Nothing in the records may be left out or altered; reproduce them all exactly.

------------------------

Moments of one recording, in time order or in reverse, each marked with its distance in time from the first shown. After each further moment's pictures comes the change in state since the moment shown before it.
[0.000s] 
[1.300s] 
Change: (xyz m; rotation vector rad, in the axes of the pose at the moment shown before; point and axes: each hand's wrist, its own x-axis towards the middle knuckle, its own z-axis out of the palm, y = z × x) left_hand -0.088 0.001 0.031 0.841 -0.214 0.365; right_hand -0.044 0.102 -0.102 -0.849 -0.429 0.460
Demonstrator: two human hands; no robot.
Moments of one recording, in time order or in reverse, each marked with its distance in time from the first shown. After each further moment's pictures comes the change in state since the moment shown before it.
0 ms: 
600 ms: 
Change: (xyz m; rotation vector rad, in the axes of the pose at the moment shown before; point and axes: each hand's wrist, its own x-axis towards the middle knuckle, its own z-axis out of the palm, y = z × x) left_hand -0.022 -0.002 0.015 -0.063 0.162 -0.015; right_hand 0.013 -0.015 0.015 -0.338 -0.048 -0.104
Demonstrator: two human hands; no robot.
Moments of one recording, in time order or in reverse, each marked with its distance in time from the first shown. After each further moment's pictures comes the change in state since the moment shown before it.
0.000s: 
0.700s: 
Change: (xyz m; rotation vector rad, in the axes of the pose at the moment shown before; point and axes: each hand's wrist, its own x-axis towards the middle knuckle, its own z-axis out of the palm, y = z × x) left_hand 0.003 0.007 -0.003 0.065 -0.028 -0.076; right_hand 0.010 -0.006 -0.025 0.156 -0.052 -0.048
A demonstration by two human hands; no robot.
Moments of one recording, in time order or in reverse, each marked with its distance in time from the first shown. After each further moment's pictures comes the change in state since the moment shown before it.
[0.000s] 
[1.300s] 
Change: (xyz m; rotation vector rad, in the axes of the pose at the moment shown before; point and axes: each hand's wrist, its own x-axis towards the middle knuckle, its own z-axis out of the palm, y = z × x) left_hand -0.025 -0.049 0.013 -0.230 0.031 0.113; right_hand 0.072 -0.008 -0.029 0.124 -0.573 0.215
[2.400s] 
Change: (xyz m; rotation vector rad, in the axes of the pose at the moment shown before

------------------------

## ANSWER
Moments of one recording, in time order or in reverse, each marked with its distance in time from the first shown. After each further moment's pictures comes the change in state since the moment shown before it.
[0.000s] 
[1.300s] 
Change: (xyz m; rotation vector rad, in the axes of the pose at the moment shown before; point and axes: each hand's wrist, its own x-axis towards the middle knuckle, its own z-axis out of the palm, y = z × x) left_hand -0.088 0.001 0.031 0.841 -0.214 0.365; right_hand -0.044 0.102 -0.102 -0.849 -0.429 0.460
Demonstrator: two human hands; no robot.
Moments of one recording, in time order or in reverse, each marked with its distance in time from the first shown. After each further moment's pictures comes the change in state since the moment shown before it.
0 ms: 
600 ms: 
Change: (xyz m; rotation vector rad, in the axes of the pose at the moment shown before; point and axes: each hand's wrist, its own x-axis towards the middle knuckle, its own z-axis out of the palm, y = z × x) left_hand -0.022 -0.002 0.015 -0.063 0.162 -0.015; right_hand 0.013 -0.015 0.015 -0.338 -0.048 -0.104
Demonstrator: two human hands; no robot.
Moments of one recording, in time order or in reverse, each marked with its distance in time from the first shown. After each further moment's pictures comes the change in state since the moment shown before it.
0.000s: 
0.700s: 
Change: (xyz m; rotation vector rad, in the axes of the pose at the moment shown before; point and axes: each hand's wrist, its own x-axis towards the middle knuckle, its own z-axis out of the palm, y = z × x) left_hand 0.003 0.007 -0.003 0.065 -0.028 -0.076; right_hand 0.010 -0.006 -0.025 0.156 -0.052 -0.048
A demonstration by two human hands; no robot.
Moments of one recording, in time order or in reverse, each marked with its distance in time from the first shown. After each further moment's pictures comes the change in state since the moment shown before it.
[0.000s] 
[1.300s] 
Change: (xyz m; rotation vector rad, in the axes of the pose at the moment shown before; point and axes: each hand's wrist, its own x-axis towards the middle knuckle, its own z-axis out of the palm, y = z × x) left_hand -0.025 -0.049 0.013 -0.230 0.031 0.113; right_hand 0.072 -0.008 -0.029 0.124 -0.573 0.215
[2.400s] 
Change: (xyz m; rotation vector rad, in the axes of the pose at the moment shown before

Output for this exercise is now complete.